Palestinians should stop using it because of modern associations, but before judging them as Nazis I propose that it be looked into further whether this salute developed from other sources than the mimicry of Nazism that it would look like to many Americans and Europeans at first glance. Why not ask the participants themselves if they meant to mimic the Nazis or whether they did it because “everybody does” in Pal. military organizations, which would be part of a wider regional military tradition. The latter would mean that their insensitivity to change their tradition could be comparable to that of Japan, Taiwan, Russia, China, etc.

Personally I think the one that should get the most attention is the Finnish airforce’s reinstitution of the swastika from WWII.
http://globalfire.tv/nj/graphs/fin_officEmblem_swastika.jpg
It’s true that it predated the Nazis’ reign, however the origin of it in its use by early 20th century Finland upper class political figures is the same European occult pagan movement that the Nazis spun out of in that era. The reason I say it should get the most attention is because Finns were on the Nazi side of the war, unlike Palestinians who fought with the British.
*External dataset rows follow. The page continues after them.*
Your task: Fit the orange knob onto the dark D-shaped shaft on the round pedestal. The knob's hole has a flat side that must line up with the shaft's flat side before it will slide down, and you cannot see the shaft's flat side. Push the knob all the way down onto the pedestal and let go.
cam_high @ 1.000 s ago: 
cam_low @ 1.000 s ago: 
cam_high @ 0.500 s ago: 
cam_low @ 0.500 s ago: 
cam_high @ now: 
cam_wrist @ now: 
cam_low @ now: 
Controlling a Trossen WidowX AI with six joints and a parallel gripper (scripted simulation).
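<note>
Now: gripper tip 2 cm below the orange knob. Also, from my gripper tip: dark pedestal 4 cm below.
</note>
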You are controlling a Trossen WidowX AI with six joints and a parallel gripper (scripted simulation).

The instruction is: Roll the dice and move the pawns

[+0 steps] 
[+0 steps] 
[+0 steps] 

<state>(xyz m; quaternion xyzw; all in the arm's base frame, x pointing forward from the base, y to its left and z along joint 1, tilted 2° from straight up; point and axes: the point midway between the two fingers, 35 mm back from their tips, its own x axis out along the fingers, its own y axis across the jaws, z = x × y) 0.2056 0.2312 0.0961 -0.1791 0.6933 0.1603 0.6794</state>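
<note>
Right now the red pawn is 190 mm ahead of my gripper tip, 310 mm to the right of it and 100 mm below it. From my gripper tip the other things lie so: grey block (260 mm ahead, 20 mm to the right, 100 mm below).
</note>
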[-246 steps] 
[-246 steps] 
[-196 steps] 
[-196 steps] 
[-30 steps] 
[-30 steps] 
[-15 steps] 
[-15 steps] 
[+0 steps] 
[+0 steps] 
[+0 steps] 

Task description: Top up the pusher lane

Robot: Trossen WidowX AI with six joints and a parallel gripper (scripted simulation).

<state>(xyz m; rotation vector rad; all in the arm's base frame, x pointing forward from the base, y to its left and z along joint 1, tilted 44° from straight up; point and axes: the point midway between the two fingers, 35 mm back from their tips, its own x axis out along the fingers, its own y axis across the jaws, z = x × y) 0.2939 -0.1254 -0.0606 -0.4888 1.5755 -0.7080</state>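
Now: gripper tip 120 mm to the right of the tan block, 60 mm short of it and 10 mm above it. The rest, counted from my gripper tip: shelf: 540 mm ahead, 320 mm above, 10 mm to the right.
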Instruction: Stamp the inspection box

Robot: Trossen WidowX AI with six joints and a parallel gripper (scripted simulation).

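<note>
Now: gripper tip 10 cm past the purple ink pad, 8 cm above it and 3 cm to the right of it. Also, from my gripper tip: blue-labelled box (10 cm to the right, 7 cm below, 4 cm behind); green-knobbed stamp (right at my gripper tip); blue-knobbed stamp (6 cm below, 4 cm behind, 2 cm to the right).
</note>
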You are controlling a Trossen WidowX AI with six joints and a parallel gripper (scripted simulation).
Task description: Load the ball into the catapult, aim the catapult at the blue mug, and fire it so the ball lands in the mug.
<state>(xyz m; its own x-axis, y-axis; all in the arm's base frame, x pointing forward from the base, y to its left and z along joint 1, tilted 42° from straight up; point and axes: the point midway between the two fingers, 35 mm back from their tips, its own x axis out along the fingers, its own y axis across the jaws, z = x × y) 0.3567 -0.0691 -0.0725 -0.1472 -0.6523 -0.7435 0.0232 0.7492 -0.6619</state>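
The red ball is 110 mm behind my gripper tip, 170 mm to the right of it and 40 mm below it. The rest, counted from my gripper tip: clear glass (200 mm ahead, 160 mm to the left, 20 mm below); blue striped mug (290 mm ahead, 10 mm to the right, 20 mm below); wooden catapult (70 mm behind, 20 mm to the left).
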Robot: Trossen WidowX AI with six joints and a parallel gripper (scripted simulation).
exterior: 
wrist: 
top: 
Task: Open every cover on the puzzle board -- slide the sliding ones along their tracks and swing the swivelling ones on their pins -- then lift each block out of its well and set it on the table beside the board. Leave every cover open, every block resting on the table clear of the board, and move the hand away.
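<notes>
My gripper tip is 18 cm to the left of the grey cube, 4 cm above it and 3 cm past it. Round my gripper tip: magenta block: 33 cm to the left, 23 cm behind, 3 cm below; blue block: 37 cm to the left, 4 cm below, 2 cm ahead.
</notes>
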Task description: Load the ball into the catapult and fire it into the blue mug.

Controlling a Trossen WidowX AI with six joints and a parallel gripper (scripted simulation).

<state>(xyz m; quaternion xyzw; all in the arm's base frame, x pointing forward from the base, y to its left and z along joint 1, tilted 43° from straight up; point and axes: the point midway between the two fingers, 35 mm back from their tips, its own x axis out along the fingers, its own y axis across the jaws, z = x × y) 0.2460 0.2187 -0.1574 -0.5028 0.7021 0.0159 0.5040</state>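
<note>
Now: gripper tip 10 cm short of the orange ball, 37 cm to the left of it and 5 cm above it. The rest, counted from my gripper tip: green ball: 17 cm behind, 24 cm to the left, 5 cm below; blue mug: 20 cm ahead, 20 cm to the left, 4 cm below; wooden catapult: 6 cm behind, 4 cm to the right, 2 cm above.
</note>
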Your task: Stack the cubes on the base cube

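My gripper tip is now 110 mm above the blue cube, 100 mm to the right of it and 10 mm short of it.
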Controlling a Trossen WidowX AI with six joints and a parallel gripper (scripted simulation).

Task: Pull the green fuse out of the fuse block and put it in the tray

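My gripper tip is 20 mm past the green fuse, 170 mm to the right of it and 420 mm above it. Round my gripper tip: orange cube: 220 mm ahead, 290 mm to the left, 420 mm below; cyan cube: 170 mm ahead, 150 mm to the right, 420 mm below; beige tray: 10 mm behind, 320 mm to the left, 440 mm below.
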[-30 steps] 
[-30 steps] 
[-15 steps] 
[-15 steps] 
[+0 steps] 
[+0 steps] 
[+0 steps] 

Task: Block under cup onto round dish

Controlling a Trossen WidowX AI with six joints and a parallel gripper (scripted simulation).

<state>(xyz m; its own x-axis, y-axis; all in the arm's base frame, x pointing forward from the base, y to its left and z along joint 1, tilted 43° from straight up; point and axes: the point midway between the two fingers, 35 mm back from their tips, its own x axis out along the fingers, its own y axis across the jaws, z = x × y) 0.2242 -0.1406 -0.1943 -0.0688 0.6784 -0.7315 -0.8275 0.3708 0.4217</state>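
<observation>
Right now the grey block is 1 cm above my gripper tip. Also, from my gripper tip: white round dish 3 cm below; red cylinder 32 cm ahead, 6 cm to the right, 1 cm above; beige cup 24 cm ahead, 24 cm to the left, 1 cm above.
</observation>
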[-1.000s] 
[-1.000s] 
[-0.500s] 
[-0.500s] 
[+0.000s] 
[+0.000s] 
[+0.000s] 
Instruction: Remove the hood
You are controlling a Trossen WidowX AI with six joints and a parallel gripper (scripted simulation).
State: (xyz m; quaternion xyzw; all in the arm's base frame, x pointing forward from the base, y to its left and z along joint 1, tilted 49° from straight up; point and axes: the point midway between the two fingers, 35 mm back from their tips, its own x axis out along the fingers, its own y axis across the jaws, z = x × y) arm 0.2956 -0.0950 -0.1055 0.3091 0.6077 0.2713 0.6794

Has the President of Yeshiva University denounced Sheldon Adelson’s comments about nuking Iran, or the cheering that those comments evoked?

If not, I hope that Brandeis University will cut any ties it may have with Yeshiva. Maybe there are board members that the two have in common–if so, they should be forced to make a choice.

Hire a moving crew and pack Brandeis University up and move it to Israel where it can decline and whither and go down the tubes of Israeli centric-ness without the American DNA it needs to be a educational institution.